### Your objective
Restate the records in their entirety, word for word.

-------------------------

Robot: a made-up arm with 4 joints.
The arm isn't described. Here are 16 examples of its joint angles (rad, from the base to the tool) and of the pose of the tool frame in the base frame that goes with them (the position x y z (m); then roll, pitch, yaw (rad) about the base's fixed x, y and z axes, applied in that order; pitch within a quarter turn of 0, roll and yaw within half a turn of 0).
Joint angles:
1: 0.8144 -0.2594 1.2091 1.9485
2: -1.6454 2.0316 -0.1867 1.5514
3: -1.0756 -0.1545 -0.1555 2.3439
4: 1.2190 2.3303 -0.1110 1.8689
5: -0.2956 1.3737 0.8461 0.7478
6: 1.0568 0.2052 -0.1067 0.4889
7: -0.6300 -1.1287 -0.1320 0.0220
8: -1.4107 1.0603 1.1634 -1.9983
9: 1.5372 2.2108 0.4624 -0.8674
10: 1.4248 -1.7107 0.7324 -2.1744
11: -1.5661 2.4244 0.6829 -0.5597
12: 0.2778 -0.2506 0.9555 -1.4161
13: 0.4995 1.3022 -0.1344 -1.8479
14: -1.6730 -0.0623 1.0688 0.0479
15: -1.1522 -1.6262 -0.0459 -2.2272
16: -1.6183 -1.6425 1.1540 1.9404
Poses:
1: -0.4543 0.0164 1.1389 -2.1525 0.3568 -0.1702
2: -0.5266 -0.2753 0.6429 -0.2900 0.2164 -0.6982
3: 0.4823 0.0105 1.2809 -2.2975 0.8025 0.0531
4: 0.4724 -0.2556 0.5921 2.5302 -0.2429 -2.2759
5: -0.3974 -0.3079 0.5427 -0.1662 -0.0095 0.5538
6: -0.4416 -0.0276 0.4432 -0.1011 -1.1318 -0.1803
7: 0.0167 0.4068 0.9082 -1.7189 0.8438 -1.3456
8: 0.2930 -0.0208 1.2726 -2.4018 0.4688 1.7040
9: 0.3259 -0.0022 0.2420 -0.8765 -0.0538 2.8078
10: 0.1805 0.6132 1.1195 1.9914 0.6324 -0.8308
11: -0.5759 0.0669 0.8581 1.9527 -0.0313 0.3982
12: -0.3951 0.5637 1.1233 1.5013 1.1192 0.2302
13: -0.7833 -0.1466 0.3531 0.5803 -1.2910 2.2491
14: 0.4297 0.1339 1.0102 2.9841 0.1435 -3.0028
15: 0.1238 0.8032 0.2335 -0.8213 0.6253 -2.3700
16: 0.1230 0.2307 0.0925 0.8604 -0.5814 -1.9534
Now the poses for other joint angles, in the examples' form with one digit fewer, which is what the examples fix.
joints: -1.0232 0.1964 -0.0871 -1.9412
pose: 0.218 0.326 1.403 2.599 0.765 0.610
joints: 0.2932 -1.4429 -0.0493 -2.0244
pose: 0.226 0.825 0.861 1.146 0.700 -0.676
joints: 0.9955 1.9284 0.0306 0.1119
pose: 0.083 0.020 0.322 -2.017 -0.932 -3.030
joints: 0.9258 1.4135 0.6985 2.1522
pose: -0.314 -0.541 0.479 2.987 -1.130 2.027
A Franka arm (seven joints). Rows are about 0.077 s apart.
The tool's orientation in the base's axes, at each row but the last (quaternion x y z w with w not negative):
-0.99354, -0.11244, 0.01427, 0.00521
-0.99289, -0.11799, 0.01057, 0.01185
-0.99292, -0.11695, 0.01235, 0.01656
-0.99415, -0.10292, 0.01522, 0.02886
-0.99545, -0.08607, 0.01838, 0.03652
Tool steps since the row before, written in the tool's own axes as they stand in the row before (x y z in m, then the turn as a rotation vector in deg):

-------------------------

### Exercise result
Robot: a made-up arm with 4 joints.
The arm isn't described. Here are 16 examples of its joint angles (rad, from the base to the tool) and of the pose of the tool frame in the base frame that goes with them (the position x y z (m); then roll, pitch, yaw (rad) about the base's fixed x, y and z axes, applied in that order; pitch within a quarter turn of 0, roll and yaw within half a turn of 0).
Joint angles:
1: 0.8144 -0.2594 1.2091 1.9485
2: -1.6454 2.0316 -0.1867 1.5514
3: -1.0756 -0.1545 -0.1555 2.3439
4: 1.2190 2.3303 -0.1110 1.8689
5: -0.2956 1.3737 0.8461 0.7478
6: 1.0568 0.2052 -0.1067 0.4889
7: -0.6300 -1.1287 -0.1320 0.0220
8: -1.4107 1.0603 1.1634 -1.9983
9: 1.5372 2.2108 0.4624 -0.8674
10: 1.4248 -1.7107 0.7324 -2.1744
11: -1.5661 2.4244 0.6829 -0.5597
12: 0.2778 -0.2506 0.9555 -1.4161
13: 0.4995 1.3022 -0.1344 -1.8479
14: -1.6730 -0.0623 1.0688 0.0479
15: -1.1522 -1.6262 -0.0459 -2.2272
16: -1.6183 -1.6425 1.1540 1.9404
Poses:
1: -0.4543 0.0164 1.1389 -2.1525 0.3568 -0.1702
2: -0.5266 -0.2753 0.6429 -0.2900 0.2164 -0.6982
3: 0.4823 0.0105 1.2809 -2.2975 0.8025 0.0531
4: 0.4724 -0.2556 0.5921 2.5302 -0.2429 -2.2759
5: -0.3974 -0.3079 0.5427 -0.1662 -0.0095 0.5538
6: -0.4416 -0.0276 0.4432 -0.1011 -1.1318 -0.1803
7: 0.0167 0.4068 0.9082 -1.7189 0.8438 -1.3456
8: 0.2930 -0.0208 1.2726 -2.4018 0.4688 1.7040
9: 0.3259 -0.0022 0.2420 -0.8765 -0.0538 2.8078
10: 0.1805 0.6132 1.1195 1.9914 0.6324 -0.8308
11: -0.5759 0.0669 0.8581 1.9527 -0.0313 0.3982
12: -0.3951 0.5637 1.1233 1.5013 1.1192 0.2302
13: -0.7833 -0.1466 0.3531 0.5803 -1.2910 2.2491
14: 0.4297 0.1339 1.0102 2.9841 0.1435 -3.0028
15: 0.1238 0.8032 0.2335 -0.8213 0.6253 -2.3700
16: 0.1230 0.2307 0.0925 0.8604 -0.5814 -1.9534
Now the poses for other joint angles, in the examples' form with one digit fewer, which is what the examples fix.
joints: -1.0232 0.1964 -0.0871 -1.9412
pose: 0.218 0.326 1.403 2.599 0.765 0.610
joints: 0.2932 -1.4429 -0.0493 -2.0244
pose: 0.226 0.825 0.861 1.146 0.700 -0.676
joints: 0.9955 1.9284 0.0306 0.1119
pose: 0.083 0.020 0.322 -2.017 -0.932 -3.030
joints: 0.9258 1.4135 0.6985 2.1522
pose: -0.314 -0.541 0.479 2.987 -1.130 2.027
A Franka arm (seven joints). Rows are about 0.077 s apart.
The tool's orientation in the base's axes, at each row but the last (quaternion x y z w with w not negative):
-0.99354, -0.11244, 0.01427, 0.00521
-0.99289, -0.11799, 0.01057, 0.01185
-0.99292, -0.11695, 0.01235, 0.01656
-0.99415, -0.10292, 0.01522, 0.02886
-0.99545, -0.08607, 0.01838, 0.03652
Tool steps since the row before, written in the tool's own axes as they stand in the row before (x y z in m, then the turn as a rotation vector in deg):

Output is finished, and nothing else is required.